1. A superconductive corrector system for correcting magnetic field variations due to multipole harmonics in superconducting accelerator magnet systems having a beam tube through which particles are accelerated, surrounded by a superconducting magnet coil array and a liquid helium vessel, which comprises:

a corrector tube of non-magnetic material adapted to slide over an end of an accelerator magnet system;

a pattern of superconductive bands formed on the surface of said corrector tube;

said superconductive bands formed from a superconductor having a critical temperature above the boiling temperature of liquid nitrogen;

said superconductive bands including an even-numbered plurality of substantially equally spaced longitudinal bands arranged to lie substantially parallel to each other and to the axis of the beam tube when said corrector tube is in place on the helium vessel; and

said superconductive bands further including circumferential band segments connecting adjacent ends of said longitudinal bands alternately at opposite ends of the array of parallel longitudinal bands.

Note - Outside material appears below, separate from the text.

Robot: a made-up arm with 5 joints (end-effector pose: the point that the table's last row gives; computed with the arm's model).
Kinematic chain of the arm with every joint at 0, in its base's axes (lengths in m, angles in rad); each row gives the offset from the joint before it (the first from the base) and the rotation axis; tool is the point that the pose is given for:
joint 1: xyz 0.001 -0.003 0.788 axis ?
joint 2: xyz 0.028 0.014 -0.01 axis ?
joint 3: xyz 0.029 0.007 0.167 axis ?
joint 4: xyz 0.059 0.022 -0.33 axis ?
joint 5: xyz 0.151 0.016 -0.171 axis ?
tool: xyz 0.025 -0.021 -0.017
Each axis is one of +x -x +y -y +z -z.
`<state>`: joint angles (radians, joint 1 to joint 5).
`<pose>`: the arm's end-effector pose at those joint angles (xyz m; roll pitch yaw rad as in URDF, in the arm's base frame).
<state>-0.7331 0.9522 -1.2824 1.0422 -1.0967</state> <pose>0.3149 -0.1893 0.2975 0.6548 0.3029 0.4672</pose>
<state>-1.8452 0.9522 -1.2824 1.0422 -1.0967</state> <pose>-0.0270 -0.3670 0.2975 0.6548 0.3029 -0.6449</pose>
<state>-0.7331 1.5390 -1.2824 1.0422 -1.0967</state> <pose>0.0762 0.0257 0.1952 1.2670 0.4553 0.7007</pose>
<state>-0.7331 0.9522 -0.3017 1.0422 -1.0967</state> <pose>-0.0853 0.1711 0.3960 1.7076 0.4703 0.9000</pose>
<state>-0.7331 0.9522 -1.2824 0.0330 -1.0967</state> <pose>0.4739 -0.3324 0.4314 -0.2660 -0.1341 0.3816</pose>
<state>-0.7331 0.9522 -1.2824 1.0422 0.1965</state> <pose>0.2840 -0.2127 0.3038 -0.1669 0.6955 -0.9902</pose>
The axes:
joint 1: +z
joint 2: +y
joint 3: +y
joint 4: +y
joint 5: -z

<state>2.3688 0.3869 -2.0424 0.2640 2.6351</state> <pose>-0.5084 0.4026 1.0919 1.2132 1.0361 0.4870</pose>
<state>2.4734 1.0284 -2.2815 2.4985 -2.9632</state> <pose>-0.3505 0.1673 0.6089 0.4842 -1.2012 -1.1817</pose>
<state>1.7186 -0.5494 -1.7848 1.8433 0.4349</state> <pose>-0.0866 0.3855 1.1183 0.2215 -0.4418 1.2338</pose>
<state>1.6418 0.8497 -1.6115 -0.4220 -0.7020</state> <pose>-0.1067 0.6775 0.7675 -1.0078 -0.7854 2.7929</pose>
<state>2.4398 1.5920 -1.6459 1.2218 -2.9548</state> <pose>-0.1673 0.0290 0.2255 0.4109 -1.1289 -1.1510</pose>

2. The system according to claim 1 wherein said tube is formed from a material selected from the group consisting of non-magnetic stainless steel and glass fiber reinforced synthetic resin.

3. The system according to claim 1 wherein said bands have thicknesses of from about 1 to 100 micro-meters.

4. The system according to claim 1 wherein said bands have widths of from about 0.5 to 1.5 inch and said longitudinal bands have lengths of from about 10 to 30 inches.

5. The system according to claim 1 wherein said corrector tube fits over the end of the accelerator magnet system helium vessel.

6. The system according to claim 1 wherein 4 longitudinal bands are provided to correct the b.sub.2 sextuple harmonic.

7. The method of correcting magnetic field variations due to multiple harmonics in superconducting accelerator magnet systems having a beam tube through which particles are accelerated, surrounded by a superconducting magnet coil array and a liquid helium vessel, which comprises the steps of:

providing a corrector tube of non-magnetic material adapted to slide over an end of an accelerator magnet system;

forming a pattern of superconductive bands on the surface of said corrector tube, said superconductive bands including an even-numbered plurality of substantially equally spaced longitudinal bands arranged to lie substantially parallel to each other and to the axis of the beam and including circumferential band segments connecting adjacent ends of said longitudinal bands alternately at opposite ends of the array of parallel longitudinal bands; and

positioning said corrector tube around at least one end of a superconducting accelerator magnet.

8. The method according to claim 7 including forming said tube from a material selected from the group consisting of non-magnetic stainless steel and glass fiber reinforced synthetic resin.

9. The method according to claim 7 wherein said bands are formed to thicknesses of from about 1 to 100 micro-meters.

10. The method according to claim 7 wherein said bands are formed to widths of from about 0.5 to 1.5 inch and said longitudinal bands have lengths of from about 10 to 30 inches.

11. The method according to claim 7 wherein said corrector is fitted over the end of the accelerator magnet system helium vessel.

12. The method according to claim 1 wherein 4 longitudinal bands are provided to correct the b.sub.2 sextuple harmonic.